We compare cvc5 with recent versions of all other SMT solvers that participated in the QF_NRA logic of SMT-COMP 2021 [44]: MathSAT 5.6.6 [10], SMT-RAT 19.10.560 [13], veriT [7] (veriT+raSAT+Redlog), Yices2 2.6.4 [18] (Yices-QS for quantified logics), and z3 4.8.14 [16]. MathSAT employs an abstraction-refinement mechanism very similar to the one described in Sect. 2.2; veriT [23] forwards nonlinear arithmetic problems to the external tools raSAT [45], which uses interval constraint propagation, and Redlog/Reduce [17], which focuses on virtual substitution and cylindrical algebraic decomposition; SMT-RAT, Yices2, and z3 all implement some variant of MCSAT [30]. Note that SMT-RAT also implements the cylindrical algebraic coverings approach, but it is less effective than SMT-RAT’s adaptation of MCSAT [3].

Fig. 2.
figure 2

(a) Experiments for QF_NRA (b) Experiments for NRA and QF_UFNRA

Figure a shows that cvc5 significantly outperforms all other QF_NRA solvers.
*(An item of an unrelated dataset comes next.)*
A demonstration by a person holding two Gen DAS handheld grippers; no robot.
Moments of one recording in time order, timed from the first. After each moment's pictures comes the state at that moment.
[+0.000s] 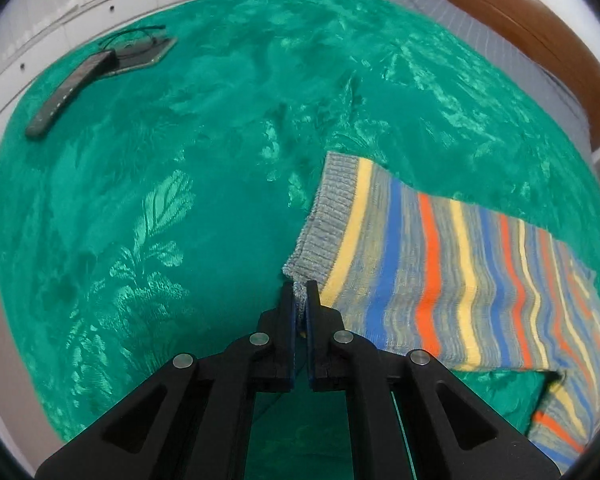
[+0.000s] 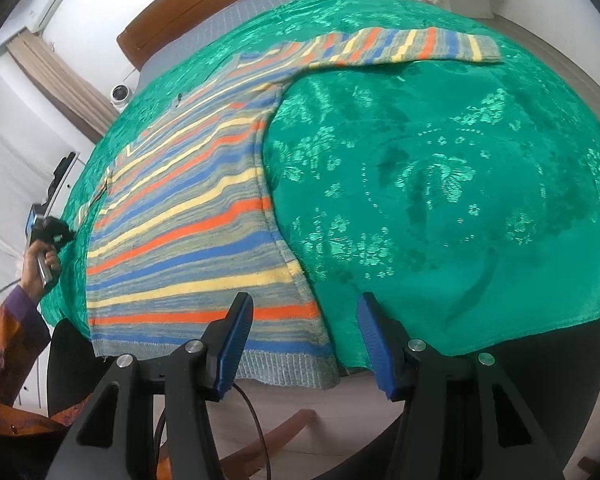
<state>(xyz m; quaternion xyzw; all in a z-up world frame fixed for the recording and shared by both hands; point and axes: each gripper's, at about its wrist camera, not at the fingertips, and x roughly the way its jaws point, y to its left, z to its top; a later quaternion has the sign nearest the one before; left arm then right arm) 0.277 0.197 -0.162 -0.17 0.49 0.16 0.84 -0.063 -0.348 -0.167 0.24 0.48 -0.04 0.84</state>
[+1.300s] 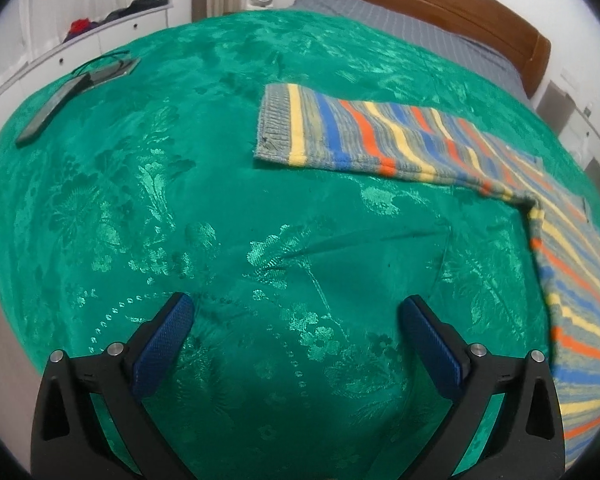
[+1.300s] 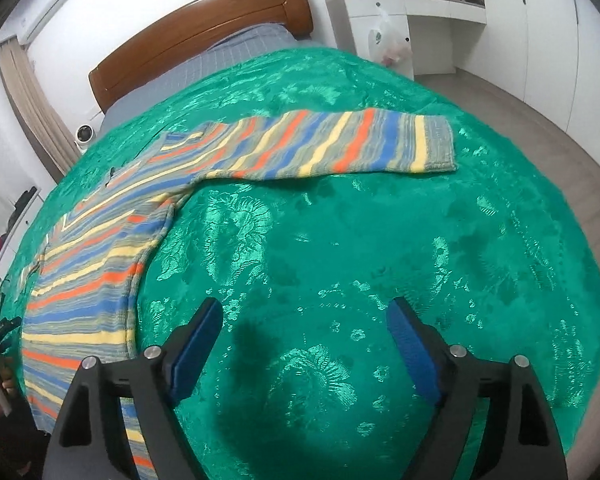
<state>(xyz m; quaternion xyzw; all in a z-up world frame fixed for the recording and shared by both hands) 0.176 0.159 -0.180 -0.10 0.45 0.06 0.89 0.000 -0.437 -0.169 0.19 0.40 -0.13 0.89</state>
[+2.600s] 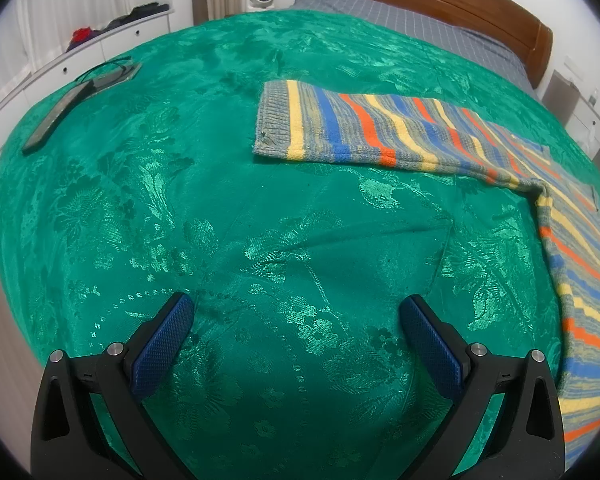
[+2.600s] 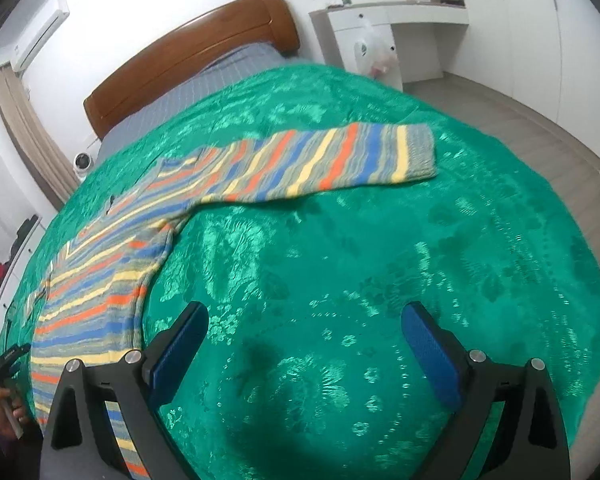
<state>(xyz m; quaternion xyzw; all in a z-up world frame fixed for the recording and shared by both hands) 0.174 0.152 -0.182 -0.08 0.45 0.07 0.89 -0.015 -0.442 -0.164 0.21 0.36 -0.15 0.90</state>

Both the coverings approach (cvc5.cov) and the incremental linearization approach (cvc5.inclin) contribute substantially to the overall performance of the unified solver in cvc5, with coverings solving many satisfiable instances, and incremental linearization helping on unsatisfiable ones. Even though cvc5.inclin closely follows [9], it outperforms MathSAT on unsatisfiable benchmarks, those where cvc5 relies on incremental linearization the most.

Comparing cvc5 and Yices2 is particularly interesting, as the coverings approach in cvc5 and the NLSAT solver in Yices2 both rely on libpoly [29], thus using the same implementation of algebraic numbers and operations over them. Our integration of incremental linearization and algebraic coverings is compatible with the traditional CDCL(T) framework and outperforms the alternative NLSAT approach, which is specially tailored to nonlinear real arithmetic.
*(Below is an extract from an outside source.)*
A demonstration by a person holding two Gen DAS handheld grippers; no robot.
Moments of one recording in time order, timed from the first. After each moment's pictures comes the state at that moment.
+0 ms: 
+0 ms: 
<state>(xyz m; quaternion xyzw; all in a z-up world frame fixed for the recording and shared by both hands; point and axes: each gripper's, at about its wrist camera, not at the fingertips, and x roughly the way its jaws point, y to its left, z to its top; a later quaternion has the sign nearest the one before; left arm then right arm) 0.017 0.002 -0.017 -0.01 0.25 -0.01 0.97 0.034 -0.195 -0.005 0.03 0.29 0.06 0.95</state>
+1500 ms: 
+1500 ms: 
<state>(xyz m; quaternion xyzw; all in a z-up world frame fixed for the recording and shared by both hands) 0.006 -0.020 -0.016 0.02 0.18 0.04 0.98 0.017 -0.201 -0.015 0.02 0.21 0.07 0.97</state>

Going beyond QF_NRA, we also evaluate the performance of our solver in the context of theory combination (with all 37 benchmarks from QF_UFNRA) and quantifiers (with all 4058 benchmarks from NRA). There, cvc5 is a close runner-up to Yices2 and z3, thanks to the coverings subsolver which significantly improves cvc5 ’s performance. We conjecture that the remaining gap is due to components other than the nonlinear arithmetic solver, such as the solver for equality and uninterpreted functions, details of theory combination, or quantifier instantiation heuristics. Interestingly, the sets of unsolved instances in NRA are almost disjoint for cvc5.cov, Yices2 and z3, indicating that each tool could solve the remaining benchmarks with reasonable extra effort.

4 Conclusion

We have presented an approach for solving quantifier-free nonlinear real arithmetic problems that combines previous approaches based on incremental linearization [9] and cylindrical algebraic coverings [3] into one coherent abstraction-refinement loop. The resulting implementation is very effective, outperforming other state-of-the-art solver implementations, and integrates seamlessly in the CDCL(T) framework.

The general approach also applies to integer problems, quantified formulas, and instances with multiple theories, and can additionally be used in combination with transcendental functions [9] and bitwise conjunction for integers [47]. Further evaluations of these combinations are left to future work.